→ **EXERCISE PROMPT**: Once you reach the line containing "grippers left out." in the data below, restate each line word for word up to and including the one containing "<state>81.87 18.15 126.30".

→ **Extracted data entries**:
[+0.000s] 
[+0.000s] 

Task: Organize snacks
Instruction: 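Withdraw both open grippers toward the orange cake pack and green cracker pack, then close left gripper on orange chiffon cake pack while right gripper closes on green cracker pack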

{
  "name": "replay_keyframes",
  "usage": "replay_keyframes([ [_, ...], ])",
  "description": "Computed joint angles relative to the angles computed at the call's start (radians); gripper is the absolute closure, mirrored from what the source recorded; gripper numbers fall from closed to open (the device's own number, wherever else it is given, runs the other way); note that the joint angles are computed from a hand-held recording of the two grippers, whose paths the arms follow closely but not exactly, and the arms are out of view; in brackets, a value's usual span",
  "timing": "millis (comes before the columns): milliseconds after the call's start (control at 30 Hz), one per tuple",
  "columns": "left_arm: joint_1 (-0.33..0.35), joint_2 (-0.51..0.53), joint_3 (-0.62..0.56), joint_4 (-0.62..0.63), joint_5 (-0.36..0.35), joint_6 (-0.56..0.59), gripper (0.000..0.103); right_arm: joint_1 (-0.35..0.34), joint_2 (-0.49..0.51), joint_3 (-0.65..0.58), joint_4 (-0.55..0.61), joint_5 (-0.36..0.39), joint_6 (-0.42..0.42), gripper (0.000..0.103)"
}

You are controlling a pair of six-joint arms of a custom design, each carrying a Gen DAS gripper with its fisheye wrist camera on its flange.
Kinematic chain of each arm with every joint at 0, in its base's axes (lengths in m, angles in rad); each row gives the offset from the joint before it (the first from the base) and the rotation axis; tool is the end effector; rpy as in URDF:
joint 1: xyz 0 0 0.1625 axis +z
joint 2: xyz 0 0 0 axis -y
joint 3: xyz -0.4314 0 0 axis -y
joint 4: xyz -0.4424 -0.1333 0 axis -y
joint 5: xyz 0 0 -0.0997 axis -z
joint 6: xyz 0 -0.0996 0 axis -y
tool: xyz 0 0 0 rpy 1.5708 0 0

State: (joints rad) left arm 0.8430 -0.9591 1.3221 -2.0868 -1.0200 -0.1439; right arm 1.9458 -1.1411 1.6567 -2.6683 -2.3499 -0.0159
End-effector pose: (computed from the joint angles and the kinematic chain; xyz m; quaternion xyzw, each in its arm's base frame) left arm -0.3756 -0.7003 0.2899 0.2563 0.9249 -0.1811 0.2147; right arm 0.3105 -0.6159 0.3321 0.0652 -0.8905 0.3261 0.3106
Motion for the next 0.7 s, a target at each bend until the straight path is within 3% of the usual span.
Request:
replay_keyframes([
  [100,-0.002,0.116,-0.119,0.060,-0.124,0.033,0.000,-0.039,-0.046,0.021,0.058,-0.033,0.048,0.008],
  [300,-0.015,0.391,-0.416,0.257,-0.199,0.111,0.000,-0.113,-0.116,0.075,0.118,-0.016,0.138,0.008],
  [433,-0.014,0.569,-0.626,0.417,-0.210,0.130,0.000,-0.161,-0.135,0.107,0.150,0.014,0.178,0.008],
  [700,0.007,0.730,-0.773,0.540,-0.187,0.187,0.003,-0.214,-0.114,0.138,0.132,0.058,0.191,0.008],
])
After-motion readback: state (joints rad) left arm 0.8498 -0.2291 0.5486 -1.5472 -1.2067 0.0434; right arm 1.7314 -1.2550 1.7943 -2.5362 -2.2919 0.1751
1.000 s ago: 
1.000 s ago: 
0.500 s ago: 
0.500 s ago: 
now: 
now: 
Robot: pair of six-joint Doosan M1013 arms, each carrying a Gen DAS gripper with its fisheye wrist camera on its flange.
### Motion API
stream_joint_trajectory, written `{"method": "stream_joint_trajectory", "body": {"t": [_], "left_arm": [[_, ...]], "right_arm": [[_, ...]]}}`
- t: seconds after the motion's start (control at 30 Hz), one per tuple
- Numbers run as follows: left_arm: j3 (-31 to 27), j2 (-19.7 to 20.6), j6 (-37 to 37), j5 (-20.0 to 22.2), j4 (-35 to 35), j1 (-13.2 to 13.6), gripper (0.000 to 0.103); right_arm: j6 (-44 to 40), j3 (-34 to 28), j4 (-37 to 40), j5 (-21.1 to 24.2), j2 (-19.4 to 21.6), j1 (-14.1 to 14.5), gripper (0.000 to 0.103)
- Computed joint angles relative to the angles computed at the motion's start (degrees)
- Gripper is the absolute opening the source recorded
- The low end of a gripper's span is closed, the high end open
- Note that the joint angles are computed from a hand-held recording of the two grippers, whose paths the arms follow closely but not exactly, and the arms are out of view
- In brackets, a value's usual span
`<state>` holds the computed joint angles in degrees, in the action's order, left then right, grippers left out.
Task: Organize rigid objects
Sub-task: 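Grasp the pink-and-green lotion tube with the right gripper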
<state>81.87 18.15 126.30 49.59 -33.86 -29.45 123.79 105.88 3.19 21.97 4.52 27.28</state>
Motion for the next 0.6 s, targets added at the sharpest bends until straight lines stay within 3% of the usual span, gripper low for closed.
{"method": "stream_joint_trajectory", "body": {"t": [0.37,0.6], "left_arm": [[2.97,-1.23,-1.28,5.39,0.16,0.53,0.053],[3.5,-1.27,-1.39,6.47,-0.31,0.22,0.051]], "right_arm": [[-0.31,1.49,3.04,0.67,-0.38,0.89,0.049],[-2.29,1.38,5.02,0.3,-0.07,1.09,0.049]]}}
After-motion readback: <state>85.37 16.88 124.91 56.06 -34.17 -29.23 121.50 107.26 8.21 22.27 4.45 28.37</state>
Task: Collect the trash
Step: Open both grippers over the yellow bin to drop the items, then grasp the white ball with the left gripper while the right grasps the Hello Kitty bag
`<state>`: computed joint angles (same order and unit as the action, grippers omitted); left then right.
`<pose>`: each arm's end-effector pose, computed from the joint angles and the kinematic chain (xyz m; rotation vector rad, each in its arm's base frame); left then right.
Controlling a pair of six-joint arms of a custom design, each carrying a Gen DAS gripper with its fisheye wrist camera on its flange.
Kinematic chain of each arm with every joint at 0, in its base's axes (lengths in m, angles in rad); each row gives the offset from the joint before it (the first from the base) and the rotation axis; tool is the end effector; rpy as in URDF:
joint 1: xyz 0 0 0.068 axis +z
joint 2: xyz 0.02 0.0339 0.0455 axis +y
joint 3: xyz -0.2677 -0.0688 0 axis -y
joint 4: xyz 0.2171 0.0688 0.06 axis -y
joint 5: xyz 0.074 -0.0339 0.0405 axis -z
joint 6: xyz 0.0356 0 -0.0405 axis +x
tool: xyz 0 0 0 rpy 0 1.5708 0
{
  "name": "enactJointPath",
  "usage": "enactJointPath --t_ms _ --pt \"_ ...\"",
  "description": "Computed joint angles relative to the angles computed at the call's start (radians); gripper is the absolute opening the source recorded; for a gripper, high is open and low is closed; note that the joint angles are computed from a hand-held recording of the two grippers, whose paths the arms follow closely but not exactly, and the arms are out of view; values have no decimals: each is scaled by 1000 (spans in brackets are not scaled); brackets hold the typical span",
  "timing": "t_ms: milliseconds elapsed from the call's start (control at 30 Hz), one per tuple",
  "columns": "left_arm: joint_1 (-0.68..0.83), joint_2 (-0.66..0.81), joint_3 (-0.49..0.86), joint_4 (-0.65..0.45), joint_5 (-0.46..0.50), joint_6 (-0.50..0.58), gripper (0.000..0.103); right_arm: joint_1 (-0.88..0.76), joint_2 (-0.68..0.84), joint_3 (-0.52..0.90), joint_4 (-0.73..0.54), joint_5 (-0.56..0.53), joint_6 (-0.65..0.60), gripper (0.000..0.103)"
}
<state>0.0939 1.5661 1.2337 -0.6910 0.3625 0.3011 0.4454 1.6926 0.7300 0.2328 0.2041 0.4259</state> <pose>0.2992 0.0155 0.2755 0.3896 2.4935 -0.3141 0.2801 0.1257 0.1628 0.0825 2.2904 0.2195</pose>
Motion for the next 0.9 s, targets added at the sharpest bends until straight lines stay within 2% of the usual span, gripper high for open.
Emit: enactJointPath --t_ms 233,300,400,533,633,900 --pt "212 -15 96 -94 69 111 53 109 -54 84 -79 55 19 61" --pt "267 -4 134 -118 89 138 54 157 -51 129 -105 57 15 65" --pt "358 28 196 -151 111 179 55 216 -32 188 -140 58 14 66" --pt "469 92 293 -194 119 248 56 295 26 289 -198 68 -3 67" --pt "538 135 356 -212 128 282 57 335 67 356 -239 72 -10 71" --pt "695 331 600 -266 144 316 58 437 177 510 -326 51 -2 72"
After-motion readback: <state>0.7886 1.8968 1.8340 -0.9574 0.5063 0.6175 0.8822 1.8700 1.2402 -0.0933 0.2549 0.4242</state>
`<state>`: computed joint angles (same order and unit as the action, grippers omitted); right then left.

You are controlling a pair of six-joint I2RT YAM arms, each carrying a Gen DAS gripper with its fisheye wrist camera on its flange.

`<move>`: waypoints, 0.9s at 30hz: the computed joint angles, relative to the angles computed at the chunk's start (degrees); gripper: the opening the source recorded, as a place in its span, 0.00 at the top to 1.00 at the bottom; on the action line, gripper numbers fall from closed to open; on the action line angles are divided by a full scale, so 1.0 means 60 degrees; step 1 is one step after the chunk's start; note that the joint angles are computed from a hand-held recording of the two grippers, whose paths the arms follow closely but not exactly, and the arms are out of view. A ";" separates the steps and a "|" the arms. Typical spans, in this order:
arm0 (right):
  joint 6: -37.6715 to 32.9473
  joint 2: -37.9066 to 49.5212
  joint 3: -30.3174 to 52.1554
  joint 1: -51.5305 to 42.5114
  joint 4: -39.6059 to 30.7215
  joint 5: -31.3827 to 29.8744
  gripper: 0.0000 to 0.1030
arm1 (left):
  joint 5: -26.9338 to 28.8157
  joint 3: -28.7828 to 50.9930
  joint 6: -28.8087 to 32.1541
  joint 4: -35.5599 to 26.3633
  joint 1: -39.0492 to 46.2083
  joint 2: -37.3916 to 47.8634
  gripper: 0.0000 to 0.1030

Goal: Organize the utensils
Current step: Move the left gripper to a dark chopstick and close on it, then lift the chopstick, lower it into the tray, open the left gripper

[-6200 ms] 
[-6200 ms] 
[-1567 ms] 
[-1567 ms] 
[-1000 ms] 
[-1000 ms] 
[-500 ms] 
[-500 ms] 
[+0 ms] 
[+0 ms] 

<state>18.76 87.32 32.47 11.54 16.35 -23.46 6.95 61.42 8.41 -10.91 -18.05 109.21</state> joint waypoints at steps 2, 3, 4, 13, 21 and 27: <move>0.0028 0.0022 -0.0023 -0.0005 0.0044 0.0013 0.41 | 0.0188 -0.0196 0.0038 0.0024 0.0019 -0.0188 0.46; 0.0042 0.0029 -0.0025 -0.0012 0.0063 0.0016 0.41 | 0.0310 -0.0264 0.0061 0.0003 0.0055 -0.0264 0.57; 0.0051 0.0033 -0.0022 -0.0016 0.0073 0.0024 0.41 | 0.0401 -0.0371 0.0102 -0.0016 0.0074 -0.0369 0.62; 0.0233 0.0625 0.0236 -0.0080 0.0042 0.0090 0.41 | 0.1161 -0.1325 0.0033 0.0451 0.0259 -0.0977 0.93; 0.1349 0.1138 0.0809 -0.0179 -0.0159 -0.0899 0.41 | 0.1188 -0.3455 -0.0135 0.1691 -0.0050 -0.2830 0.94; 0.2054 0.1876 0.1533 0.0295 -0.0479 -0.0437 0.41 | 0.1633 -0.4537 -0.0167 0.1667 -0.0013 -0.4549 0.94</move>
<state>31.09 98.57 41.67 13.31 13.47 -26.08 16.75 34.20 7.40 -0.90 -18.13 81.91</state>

→ **PROBLEM SOLUTION**:
`<state>` holds the computed joint angles in degrees, in the action's order, left then right, grippers left out.
Task: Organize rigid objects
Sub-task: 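Grasp the pink-and-green lotion tube with the right gripper
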<state>81.87 18.15 126.30 49.59 -33.86 -29.45 123.79 105.88 3.19 21.97 4.52 27.28</state>

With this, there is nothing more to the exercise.